Livestock Groups Back Bill to Expand Options for Packing Capacity

The bills would allow for investment in the packing industry at local and regional levels by those active in the livestock marketing business.
The bills would allow for investment in the packing industry at local and regional levels by those active in the livestock marketing business.
(Farm Journal)

National livestock groups are uniting to support Congressional efforts to expand opportunities for industry to invest in meat packing capacity. 
  
The National Cattlemen’s Beef Association, National Pork Producers Council, American Farm Bureau Federation, American Sheep Industry Association, Livestock Marketing Association and United States Cattlemen’s Association sent a letter to the Chairpeople and Ranking Members of the Senate and House Agriculture Committees expressing the groups' support of legislation to allow livestock market owners and operators to own or invest in small or regional livestock packing facilities, the Livestock Marketing Association (LMA) said in a release. 

"We ask that your committees consider and advance this commonsense legislation which will increase packing capacity, add competition for producers, and modernize the law by reducing an unnecessary and outdated regulatory burden," the letter states.
  
The bipartisan legislation, the Expanding Local Meat Processing Act (S. 813), was reintroduced by Sens.
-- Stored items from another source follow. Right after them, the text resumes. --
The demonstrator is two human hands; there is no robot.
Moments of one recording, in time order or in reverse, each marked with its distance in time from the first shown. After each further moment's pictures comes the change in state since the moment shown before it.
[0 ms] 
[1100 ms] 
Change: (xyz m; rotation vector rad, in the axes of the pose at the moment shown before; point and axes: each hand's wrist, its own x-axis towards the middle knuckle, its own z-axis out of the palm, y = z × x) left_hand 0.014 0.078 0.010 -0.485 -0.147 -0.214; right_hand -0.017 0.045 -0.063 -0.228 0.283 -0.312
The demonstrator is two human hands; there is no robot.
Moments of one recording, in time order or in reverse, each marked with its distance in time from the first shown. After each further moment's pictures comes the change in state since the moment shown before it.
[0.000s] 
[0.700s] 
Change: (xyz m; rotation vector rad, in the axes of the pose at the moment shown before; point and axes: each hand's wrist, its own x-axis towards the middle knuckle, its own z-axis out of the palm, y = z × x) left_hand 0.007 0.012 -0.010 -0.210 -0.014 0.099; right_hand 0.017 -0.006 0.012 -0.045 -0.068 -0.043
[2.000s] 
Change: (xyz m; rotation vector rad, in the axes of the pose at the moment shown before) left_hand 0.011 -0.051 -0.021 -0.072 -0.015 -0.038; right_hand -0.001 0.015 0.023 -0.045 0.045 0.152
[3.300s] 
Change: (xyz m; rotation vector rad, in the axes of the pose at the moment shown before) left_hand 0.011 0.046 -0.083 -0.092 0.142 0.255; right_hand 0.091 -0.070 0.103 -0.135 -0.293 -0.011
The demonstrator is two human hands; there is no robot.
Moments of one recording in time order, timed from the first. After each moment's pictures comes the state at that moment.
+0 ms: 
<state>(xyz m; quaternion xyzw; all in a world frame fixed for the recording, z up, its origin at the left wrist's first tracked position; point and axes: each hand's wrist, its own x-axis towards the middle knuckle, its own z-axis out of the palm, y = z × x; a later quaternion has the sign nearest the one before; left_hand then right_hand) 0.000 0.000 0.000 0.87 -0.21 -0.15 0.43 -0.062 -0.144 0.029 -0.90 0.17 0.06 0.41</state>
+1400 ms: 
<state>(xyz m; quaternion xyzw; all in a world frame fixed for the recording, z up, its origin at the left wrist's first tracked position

Ben Ray Lujan (D-NM) and Joni Ernst (R-IA) last week. This is the Senate companion to the Amplifying Processing of Livestock in the United States (APLUS) Act (H.R.530), being led by U.S. Representatives Mark Alford (R-MO), Jimmy Panetta (D-CA), and Dusty Johnson (R-SD).

"If enacted, these bills would direct the Secretary of Agriculture to update a regulatory prohibition under the Packers and Stockyards Act which bars livestock auction owners from owning or investing in packers," LMA noted.
  
The letter explained that this is an "antiquated rule that does not fit with the current, transparent method of selling livestock at an open auction where sellers can view the transaction either in person or by streaming the auction online.”  
 
The bills would allow for investment in the packing industry at local and regional levels by those active in the livestock marketing business.
  
“We appreciate our partners, both on Capitol Hill and at fellow livestock groups, fighting for opportunities to enhance participation in livestock packing,” Mark Barnett, LMA president and owner of Kentucky-Tennessee Livestock Market said in a release. “Livestock auction markets, like mine, are in the competition business. Allowing livestock auction owners to invest in small and regional packers could enhance competition which equates to needed additional profit for producers who are being squeezed by high inputs and low margins.”